• EXERCISE: Copy out the data that comes next, character for character, and leave the images aside.

(EXTRACTED MATERIAL Opens)

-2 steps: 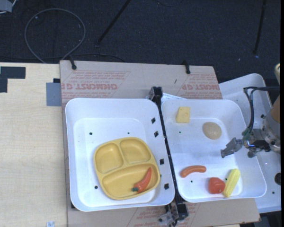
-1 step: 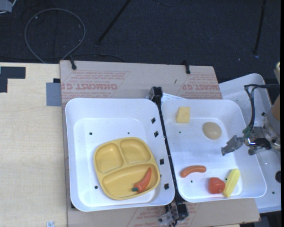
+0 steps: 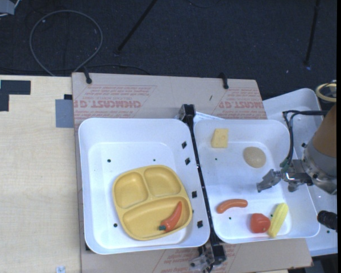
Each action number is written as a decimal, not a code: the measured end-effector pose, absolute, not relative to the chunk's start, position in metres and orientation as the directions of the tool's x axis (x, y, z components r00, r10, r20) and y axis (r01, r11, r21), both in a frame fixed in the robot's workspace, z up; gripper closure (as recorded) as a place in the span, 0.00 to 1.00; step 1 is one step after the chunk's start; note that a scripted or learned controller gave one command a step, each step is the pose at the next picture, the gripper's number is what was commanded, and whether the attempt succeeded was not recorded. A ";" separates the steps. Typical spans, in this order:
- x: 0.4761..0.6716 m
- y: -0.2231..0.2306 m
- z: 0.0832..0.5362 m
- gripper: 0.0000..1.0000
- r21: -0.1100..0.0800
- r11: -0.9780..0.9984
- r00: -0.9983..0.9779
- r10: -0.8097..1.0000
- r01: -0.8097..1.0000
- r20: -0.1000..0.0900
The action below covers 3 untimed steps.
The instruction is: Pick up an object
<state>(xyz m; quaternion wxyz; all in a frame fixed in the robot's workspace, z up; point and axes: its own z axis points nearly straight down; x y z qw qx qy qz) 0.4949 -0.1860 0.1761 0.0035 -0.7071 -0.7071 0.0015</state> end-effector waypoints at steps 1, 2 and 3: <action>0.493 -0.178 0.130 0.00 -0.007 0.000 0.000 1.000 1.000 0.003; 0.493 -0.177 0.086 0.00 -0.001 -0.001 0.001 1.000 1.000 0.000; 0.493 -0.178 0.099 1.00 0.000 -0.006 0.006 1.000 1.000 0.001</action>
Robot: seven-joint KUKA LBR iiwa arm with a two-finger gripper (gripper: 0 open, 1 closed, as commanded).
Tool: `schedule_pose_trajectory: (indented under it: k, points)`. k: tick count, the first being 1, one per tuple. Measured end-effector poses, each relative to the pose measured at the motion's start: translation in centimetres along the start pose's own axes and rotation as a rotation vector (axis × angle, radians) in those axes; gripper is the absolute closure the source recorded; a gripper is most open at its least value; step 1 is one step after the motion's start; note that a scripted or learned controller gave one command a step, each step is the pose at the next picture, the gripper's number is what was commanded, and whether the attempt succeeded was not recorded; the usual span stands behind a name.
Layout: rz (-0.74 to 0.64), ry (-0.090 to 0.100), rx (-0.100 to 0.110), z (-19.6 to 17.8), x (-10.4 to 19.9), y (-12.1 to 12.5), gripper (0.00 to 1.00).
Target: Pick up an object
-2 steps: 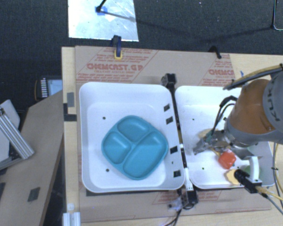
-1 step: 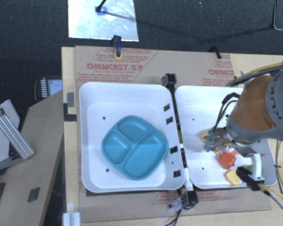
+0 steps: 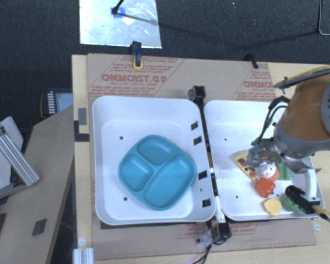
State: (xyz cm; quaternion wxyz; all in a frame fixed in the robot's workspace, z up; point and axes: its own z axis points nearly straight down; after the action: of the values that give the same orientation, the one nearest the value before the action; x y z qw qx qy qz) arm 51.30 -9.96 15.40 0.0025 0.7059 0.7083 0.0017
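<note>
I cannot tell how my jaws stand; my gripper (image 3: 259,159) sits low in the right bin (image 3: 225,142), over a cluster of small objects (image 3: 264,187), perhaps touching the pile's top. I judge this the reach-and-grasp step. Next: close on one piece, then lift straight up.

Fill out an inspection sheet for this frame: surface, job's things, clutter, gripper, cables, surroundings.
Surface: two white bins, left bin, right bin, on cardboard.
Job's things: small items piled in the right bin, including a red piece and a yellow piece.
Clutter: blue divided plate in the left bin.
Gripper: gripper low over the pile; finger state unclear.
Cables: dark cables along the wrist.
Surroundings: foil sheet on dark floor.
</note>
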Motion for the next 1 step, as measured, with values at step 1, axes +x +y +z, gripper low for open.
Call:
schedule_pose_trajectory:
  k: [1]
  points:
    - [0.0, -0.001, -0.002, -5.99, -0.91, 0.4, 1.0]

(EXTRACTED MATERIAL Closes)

• RESULT OF THE TASK:
-2 steps: 
-1 step: 
+0 steps: 
Each action number is written as a decimal, not a code: the measured end-effector pose, absolute, not relative to the chunk's start, position in metres and orientation as the directions of the tool's x axis (x, y, z components r00, r10, r20) and y axis (r01, r11, r21), both in a frame fixed in the robot's workspace, z up; gripper closure (as recorded) as a place in the span, 0.00 to 1.00; step 1 is one step after the chunk's start; note that a scripted or learned controller gave one command a step, each step is the pose at the next picture, the gripper's number is what was commanded, and whether the attempt succeeded was not recorded. A ";" separates the steps. Typical spans, in this order:
- x: 0.4761..0.6716 m
- y: -0.2231..0.2306 m
- z: 0.0832..0.5362 m
- gripper: 0.0000..1.0000
- r21: -0.1100..0.0800
- r11: -0.9780..0.9984
- r00: -0.9983..0.9779
- r10: -0.8097..1.0000
- r01: -0.8097..1.0000
- r20: -0.1000..0.0900
The action below covers 3 untimed steps.
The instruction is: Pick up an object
<state>(xyz m; quaternion wxyz; all in a frame fixed in the robot's workspace, z up; point and axes: its own z axis points nearly straight down; x y z qw qx qy qz) 0.4949 -0.1860 0.1761 0.0035 -0.7071 -0.7071 0.0015</state> end-effector waypoints at steps 1, 2 and 3: <action>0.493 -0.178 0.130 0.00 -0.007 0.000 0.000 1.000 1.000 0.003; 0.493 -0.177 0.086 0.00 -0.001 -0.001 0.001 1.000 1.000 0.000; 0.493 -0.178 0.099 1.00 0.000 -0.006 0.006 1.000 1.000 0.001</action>
Robot: seven-joint KUKA LBR iiwa arm with a two-finger gripper (gripper: 0 open, 1 closed, as commanded).
Tool: `schedule_pose_trajectory: (indented under it: k, points)`. k: tick count, the first being 1, one per tuple. Measured end-effector poses, each relative to the pose measured at the motion's start: translation in centimetres along the start pose's own axes and rotation as a rotation vector (axis × angle, radians) in those axes; gripper is the absolute closure the source recorded; a gripper is most open at its least value; step 1 is one step after the motion's start; note that a scripted or learned controller gave one command a step, each step is the pose at the next picture, the gripper's number is what was commanded, and whether the attempt succeeded was not recorded; the usual span stands behind a name.
Layout: rz (-0.74 to 0.64), ry (-0.090 to 0.100), rx (-0.100 to 0.110), z (-19.6 to 17.8), x (-10.4 to 19.9), y (-12.1 to 12.5), gripper (0.00 to 1.00).
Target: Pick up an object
-2 steps: 
-1 step: 
+0 steps: 
State: (xyz cm; quaternion wxyz; all in a frame fixed in the robot's workspace, z up; point and axes: its own z axis points nearly straight down; after the action: of the values that give the same orientation, the one nearest the value before the action; x y z qw qx qy qz) arm 51.30 -9.96 15.40 0.0025 0.7059 0.7083 0.0017
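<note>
I cannot tell how my jaws stand; my gripper (image 3: 259,159) sits low in the right bin (image 3: 225,142), over a cluster of small objects (image 3: 264,187), perhaps touching the pile's top. I judge this the reach-and-grasp step. Next: close on one piece, then lift straight up.

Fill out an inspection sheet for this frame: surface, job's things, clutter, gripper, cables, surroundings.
Surface: two white bins, left bin, right bin, on cardboard.
Job's things: small items piled in the right bin, including a red piece and a yellow piece.
Clutter: blue divided plate in the left bin.
Gripper: gripper low over the pile; finger state unclear.
Cables: dark cables along the wrist.
Surroundings: foil sheet on dark floor.
</note>
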Motion for the next 1 step, as measured, with values at step 1, axes +x +y +z, gripper low for open.
Call:
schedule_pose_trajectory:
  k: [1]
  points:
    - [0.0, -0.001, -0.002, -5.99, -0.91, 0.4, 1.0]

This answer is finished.